§ WHAT IS NEEDED
When you respond, restate each record exactly as it is given.

§ SUPPLIED RECORDS
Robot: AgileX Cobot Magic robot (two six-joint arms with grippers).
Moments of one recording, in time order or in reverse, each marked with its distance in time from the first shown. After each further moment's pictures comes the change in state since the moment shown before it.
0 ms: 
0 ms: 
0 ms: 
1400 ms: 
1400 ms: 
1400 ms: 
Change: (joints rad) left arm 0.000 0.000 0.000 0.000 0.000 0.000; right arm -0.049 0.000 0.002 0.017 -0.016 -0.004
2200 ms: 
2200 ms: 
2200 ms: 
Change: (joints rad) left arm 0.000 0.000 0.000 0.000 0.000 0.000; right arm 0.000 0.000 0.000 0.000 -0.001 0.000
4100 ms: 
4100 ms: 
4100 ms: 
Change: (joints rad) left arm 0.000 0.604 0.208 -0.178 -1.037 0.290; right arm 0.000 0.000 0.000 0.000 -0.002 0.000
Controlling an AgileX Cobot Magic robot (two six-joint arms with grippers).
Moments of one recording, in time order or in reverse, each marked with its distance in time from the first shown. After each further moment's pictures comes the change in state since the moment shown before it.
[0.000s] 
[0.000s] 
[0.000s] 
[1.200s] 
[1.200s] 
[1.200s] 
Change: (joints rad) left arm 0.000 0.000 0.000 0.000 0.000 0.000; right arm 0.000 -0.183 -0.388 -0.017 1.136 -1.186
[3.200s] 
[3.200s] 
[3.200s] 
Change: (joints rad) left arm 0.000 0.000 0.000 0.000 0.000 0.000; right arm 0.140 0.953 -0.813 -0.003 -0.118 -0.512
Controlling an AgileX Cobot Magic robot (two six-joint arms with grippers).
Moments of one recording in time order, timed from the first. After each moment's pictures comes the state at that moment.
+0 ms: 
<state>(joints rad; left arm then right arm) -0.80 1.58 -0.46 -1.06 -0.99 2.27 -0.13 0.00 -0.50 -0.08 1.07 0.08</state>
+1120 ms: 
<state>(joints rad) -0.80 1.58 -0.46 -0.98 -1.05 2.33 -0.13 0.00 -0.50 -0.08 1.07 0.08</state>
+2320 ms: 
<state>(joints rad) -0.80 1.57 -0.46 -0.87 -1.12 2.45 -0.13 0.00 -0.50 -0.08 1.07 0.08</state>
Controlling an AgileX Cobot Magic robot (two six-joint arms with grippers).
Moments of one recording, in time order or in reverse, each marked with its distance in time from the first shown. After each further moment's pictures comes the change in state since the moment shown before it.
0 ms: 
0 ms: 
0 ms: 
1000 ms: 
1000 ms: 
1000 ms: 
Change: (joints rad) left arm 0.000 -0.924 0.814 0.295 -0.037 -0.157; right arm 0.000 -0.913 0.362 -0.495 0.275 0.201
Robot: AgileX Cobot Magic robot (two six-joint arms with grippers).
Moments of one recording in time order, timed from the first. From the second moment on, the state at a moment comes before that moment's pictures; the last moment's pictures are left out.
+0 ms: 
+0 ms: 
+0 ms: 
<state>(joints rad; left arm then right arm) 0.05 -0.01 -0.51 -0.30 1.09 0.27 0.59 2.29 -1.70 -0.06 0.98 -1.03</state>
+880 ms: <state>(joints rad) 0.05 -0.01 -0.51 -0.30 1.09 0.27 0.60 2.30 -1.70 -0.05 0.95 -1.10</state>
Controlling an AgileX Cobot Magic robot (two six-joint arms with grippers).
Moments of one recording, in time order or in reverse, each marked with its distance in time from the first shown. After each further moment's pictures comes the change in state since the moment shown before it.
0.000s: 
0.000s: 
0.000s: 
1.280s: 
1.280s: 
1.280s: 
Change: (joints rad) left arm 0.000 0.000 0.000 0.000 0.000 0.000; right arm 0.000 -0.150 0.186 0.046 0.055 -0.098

§ ANSWER SPACE
Robot: AgileX Cobot Magic robot (two six-joint arms with grippers).
Moments of one recording, in time order or in reverse, each marked with its distance in time from the first shown. After each further moment's pictures comes the change in state since the moment shown before it.
0 ms: 
0 ms: 
0 ms: 
1400 ms: 
1400 ms: 
1400 ms: 
Change: (joints rad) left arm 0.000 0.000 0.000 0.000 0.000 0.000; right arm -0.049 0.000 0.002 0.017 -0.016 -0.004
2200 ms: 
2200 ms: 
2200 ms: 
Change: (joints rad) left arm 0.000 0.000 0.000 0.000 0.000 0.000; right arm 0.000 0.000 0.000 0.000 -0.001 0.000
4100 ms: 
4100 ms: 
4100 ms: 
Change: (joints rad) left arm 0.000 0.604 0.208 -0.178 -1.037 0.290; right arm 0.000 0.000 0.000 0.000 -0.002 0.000
Controlling an AgileX Cobot Magic robot (two six-joint arms with grippers).
Moments of one recording, in time order or in reverse, each marked with its distance in time from the first shown. After each further moment's pictures comes the change in state since the moment shown before it.
[0.000s] 
[0.000s] 
[0.000s] 
[1.200s] 
[1.200s] 
[1.200s] 
Change: (joints rad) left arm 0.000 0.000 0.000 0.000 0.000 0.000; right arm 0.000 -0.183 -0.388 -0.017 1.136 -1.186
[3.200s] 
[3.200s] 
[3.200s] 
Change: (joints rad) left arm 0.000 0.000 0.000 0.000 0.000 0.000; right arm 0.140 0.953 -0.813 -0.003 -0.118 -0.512
Controlling an AgileX Cobot Magic robot (two six-joint arms with grippers).
Moments of one recording in time order, timed from the first. After each moment's pictures comes the state at that moment.
+0 ms: 
<state>(joints rad; left arm then right arm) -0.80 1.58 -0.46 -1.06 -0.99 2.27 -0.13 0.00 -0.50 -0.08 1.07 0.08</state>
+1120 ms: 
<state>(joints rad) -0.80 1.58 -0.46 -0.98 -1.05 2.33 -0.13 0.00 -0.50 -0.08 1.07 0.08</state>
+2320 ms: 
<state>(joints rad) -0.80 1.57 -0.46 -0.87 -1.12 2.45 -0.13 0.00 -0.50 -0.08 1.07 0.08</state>
Controlling an AgileX Cobot Magic robot (two six-joint arms with grippers).
Moments of one recording, in time order or in reverse, each marked with its distance in time from the first shown. After each further moment's pictures comes the change in state since the moment shown before it.
0 ms: 
0 ms: 
0 ms: 
1000 ms: 
1000 ms: 
1000 ms: 
Change: (joints rad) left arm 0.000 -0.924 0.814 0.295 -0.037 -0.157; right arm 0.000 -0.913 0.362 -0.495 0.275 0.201
Robot: AgileX Cobot Magic robot (two six-joint arms with grippers).
Moments of one recording in time order, timed from the first. From the second moment on, the state at a moment comes before that moment's pictures; the last moment's pictures are left out.
+0 ms: 
+0 ms: 
+0 ms: 
<state>(joints rad; left arm then right arm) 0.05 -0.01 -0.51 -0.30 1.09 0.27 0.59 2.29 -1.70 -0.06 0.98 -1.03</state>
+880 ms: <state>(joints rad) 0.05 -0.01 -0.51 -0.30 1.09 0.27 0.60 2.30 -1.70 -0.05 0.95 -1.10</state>
Controlling an AgileX Cobot Magic robot (two six-joint arms with grippers).
Moments of one recording, in time order or in reverse, each marked with its distance in time from the first shown. After each further moment's pictures comes the change in state since the moment shown before it.
0.000s: 
0.000s: 
0.000s: 
1.280s: 
1.280s: 
1.280s: 
Change: (joints rad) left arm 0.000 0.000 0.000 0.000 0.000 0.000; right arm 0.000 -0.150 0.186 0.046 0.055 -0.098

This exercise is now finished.